Try looking at it with async-profiler. This can be done in production. I discovered performance problems in unexpected (and some expected) places with it in the past. It may be more helpful if it's your application code that's to blame, though, less so if it's the JVM itself.

https://github.com/jvm-profiling-tools/async-profiler

> The other two languages I’ve used mostly in recent decades are Java and Ruby and the profiler situation is for both those languages is kind of shitty. I had to pay real money to get the Java profiler I used at AWS and while it worked, it was klunky, not fun to use.

These days, async profiler (https://github.com/jvm-profiling-tools/async-profiler) is much better than the Go tooling for performance. It is a joy to use and features a top-like view for the hottest methods. It works for locks, allocations and CPU time. It also integrates with JMH.

Have you tried setting up a JMH benchmark? This should allow you to see if the JIT is the cause of your slowdowns. Also, running it under a profiler (I recommend async-profiler[1]) should give you a good idea of where the slowdown occurs which might help you pin it down further.

[1] https://github.com/jvm-profiling-tools/async-profiler

I've run IntelliJ on aarch64 using my system jdk11 instead of the bundled one. I ran into issues with two native binaries that come bundled with it:

1. An inotify library for detecting file changes. In this case, IntelliJ detected that it didn't have a binary for my architecture and just let me know it would be slower. Not a big deal.

2. The async profiler[0]. While available for other architectures, only x86_64 binaries are bundled with IntelliJ. And unfortunately, it didn't detect this either; it just quietly failed to work.

Hopefully with this patch they've also fixed these issues on linux-aarch64.

0. https://github.com/jvm-profiling-tools/async-profiler

This looks like a neat tool, and I can see myself using this!

My main project so far this year has been creating actual performance metrics, and not just guesstimates (This is especially important with the JVM which will optimize code at runtime to your actual payloads). And the best tool so far has been FlameGraphs [1]: I urge everyone to try and find am implementation for them and their specific language, as these things are actually interactive. It's not just a nice graphic, but can tell you very directly where you're spending time. We've found countless minor bugs and wasted cycles.

The best java integration I could find is Async-Profiler [2] which can - as the name implies - be attached to any running jvm. The config is pretty powerful and intuitive.
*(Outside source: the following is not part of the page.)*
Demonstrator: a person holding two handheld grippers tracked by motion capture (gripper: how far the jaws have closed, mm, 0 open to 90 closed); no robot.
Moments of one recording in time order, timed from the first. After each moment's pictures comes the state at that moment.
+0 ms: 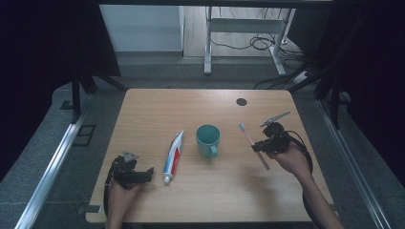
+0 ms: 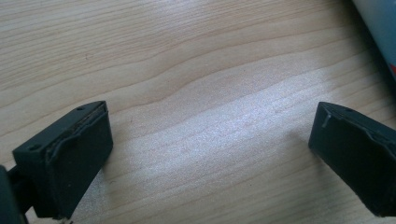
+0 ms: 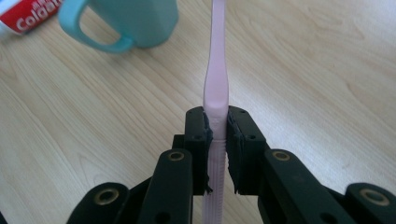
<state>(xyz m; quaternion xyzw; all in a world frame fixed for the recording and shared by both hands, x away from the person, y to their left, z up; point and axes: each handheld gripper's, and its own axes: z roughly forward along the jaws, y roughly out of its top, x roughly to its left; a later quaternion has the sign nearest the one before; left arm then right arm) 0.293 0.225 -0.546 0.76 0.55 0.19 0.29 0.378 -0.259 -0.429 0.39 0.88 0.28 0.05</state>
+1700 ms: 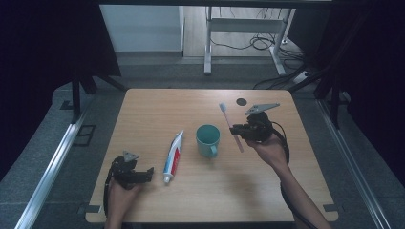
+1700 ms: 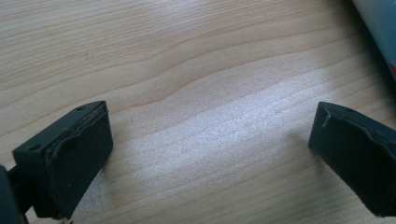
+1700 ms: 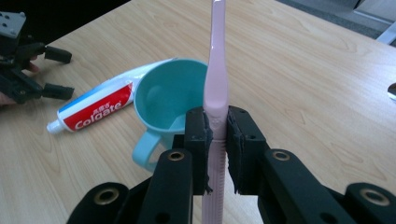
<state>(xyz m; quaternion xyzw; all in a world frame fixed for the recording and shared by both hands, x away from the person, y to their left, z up) 0.293 0.225 -0.546 0.76 0.55 0.19 0.29 0.384 -0.201 -0.396 0.34 0.84 0.42 0.10</state>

It's one of those magical things that just work.

[1]: http://www.brendangregg.com/FlameGraphs/cpuflamegraphs.html

[2]: https://github.com/jvm-profiling-tools/async-profiler

Although the article is a bit long-winded as others have pointed out, it did mention the importance of profiling your application before making any changes.

In particular, you should always aim to profile your app when running under a production load so that you do not have to make assumptions about its behaviour. Something like async-profiler[0] is good, since it avoids the safepoint bias issue and can also track heap allocations.
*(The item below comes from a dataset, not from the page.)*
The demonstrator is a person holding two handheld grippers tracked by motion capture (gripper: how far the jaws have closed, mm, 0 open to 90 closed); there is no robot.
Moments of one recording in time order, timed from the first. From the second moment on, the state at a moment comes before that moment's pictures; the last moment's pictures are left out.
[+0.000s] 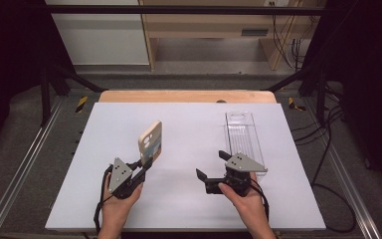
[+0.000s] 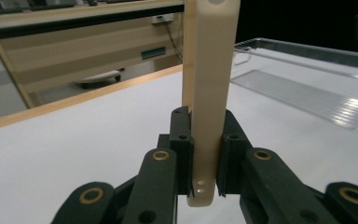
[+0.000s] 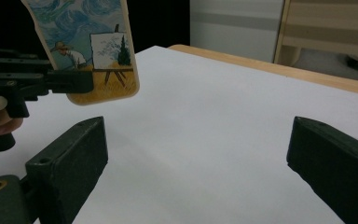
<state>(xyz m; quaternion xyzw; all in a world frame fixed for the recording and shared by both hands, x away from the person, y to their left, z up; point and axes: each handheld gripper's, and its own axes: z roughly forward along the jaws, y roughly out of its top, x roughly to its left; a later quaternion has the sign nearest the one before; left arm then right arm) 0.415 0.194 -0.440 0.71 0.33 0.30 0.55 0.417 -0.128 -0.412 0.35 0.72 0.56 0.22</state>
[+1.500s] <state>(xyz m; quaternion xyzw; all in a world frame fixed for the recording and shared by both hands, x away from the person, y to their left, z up) 0.418 0.182 -0.454 0.70 0.35 0.17 0.59 0.431 -0.045 -0.378 0.32 0.72 0.57 0.23</state>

0. https://github.com/jvm-profiling-tools/async-profiler

For Java you can do better than perf. Sun's Performance Analyzer [1] has had hardware counter based profiling of real Java (not just JIT-compiled code) for more than 10 years. Open source async profiler [2] seems to be doing a decent job on the data collection side, though, doesn't go beyond a basic flame graph for analysis.

[1] https://en.wikipedia.org/wiki/Performance_Analyzer [2] https://github.com/jvm-profiling-tools/async-profiler

Yes, perf sampling of Java is still going well, via -XX:+PreserveFramePointer. Our one microservice that had high overhead with that option (up to 10%, which is rare) has improved their code, lowered the overhead, and now enabled this option by default.

But there's also a newer way that can do Java stack sampling from perf without the frame pointer: https://github.com/jvm-profiling-tools/async-profiler

We're not running it yet. I want to try it out. Note that the stacks with async-profiler are a bit broken -- Java methods become detached from the JVM -- but I'm hoping that's fixable (it should be with a JVM change, at least).